-- Records shown follows --

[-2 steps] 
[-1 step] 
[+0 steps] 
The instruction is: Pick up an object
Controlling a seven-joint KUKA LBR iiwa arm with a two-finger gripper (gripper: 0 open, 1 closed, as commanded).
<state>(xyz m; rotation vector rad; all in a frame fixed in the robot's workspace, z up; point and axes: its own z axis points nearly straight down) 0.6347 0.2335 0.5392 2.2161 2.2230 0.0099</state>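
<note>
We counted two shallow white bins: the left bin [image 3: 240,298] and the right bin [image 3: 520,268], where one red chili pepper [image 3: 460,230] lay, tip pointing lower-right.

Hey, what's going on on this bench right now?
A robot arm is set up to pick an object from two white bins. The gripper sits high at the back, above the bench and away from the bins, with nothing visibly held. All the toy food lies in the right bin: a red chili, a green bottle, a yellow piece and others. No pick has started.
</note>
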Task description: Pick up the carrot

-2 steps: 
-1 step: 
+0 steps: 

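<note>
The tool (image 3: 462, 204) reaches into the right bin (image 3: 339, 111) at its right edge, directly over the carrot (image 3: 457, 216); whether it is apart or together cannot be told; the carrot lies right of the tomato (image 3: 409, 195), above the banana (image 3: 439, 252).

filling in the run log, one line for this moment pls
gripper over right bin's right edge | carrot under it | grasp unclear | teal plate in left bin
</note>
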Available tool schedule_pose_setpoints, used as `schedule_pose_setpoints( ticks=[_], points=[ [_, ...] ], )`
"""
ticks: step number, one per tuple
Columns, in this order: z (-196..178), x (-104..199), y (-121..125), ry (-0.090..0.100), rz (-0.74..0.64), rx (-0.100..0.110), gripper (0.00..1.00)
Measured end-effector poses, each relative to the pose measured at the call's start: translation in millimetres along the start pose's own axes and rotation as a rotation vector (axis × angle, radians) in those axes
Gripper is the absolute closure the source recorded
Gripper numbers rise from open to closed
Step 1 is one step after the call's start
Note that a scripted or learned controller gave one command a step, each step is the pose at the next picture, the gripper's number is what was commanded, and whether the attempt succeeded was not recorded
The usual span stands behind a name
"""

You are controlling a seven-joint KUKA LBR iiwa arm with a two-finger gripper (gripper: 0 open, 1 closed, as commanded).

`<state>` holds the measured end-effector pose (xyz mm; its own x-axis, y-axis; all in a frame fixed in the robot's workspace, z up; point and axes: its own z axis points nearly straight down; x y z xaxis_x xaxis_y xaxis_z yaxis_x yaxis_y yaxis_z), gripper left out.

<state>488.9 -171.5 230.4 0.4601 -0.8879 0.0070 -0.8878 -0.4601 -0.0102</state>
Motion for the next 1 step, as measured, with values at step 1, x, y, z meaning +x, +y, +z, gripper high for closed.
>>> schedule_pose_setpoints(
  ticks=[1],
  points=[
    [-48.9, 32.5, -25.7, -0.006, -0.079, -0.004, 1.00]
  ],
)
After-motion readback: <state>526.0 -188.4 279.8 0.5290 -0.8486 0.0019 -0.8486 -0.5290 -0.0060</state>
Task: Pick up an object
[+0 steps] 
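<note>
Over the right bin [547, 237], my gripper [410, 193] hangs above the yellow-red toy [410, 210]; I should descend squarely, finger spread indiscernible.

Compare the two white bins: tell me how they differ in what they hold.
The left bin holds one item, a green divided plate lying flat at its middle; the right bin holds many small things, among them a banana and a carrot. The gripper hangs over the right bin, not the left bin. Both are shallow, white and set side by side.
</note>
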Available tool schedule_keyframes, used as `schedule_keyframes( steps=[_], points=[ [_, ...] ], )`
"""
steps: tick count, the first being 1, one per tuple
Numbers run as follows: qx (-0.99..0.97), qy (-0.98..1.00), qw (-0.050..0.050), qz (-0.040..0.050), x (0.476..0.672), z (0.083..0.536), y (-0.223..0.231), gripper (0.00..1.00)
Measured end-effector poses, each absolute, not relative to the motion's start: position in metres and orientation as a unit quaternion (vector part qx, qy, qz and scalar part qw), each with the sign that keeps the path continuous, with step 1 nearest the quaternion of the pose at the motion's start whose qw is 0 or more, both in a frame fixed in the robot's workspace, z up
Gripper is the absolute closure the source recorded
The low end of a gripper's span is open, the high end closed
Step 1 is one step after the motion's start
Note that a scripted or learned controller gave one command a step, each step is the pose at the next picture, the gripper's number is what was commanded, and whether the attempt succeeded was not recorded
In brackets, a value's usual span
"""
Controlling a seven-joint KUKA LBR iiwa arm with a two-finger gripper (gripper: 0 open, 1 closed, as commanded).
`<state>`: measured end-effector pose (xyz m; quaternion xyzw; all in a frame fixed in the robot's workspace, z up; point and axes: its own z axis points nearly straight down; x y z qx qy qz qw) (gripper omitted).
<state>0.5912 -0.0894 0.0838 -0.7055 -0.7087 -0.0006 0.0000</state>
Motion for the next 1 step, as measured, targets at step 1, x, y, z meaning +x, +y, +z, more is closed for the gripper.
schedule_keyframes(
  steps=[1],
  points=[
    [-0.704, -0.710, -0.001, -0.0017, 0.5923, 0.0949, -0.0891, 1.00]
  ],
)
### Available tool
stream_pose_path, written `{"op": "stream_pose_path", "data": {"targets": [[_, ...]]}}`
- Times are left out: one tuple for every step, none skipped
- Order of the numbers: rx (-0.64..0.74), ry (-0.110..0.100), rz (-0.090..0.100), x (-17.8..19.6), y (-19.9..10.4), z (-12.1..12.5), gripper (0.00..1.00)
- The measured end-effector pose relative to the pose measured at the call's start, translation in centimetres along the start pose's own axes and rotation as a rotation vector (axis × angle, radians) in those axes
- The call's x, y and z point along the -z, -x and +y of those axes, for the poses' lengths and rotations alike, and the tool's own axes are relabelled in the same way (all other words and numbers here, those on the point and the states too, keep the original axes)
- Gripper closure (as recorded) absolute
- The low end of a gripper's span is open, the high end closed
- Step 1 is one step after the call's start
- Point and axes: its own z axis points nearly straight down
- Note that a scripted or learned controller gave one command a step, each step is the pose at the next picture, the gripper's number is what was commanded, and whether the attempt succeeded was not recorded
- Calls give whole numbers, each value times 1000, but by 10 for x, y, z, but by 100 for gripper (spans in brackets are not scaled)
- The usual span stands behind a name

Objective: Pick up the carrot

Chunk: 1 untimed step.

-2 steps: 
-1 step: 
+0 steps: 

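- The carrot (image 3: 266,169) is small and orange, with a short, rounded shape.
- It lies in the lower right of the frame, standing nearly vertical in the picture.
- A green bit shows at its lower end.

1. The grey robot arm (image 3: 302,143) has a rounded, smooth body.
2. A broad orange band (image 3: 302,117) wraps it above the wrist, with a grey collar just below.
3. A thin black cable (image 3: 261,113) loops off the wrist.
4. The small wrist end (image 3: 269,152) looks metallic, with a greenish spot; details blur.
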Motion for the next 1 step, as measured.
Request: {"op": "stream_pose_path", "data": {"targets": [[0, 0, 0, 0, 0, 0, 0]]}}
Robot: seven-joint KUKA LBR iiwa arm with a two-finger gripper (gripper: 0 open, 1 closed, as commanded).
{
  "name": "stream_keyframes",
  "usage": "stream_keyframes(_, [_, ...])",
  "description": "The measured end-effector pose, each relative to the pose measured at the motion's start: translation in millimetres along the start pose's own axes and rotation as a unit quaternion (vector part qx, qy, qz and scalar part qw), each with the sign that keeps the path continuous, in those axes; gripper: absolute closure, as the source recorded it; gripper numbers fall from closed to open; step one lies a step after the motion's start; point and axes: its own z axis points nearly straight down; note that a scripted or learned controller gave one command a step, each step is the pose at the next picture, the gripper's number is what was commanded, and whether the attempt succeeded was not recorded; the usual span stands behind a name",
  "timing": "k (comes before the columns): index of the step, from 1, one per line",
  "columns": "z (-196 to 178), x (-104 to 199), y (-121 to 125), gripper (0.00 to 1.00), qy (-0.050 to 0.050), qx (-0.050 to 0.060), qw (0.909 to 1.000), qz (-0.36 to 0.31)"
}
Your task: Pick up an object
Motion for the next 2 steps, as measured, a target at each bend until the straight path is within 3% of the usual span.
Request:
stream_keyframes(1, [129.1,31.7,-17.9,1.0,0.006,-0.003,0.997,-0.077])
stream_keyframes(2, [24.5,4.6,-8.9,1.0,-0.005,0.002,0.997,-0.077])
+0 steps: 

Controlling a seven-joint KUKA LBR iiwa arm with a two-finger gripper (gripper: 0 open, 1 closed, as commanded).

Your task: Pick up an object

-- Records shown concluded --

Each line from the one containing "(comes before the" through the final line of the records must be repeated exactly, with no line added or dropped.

| Answer to the exercise |
  "timing": "k (comes before the columns): index of the step, from 1, one per line",
  "columns": "z (-196 to 178), x (-104 to 199), y (-121 to 125), gripper (0.00 to 1.00), qy (-0.050 to 0.050), qx (-0.050 to 0.060), qw (0.909 to 1.000), qz (-0.36 to 0.31)"
}
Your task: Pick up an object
Motion for the next 2 steps, as measured, a target at each bend until the straight path is within 3% of the usual span.
Request:
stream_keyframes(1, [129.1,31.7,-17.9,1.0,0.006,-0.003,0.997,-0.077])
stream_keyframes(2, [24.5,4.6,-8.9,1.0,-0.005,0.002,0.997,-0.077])
+0 steps: 

Controlling a seven-joint KUKA LBR iiwa arm with a two-finger gripper (gripper: 0 open, 1 closed, as commanded).

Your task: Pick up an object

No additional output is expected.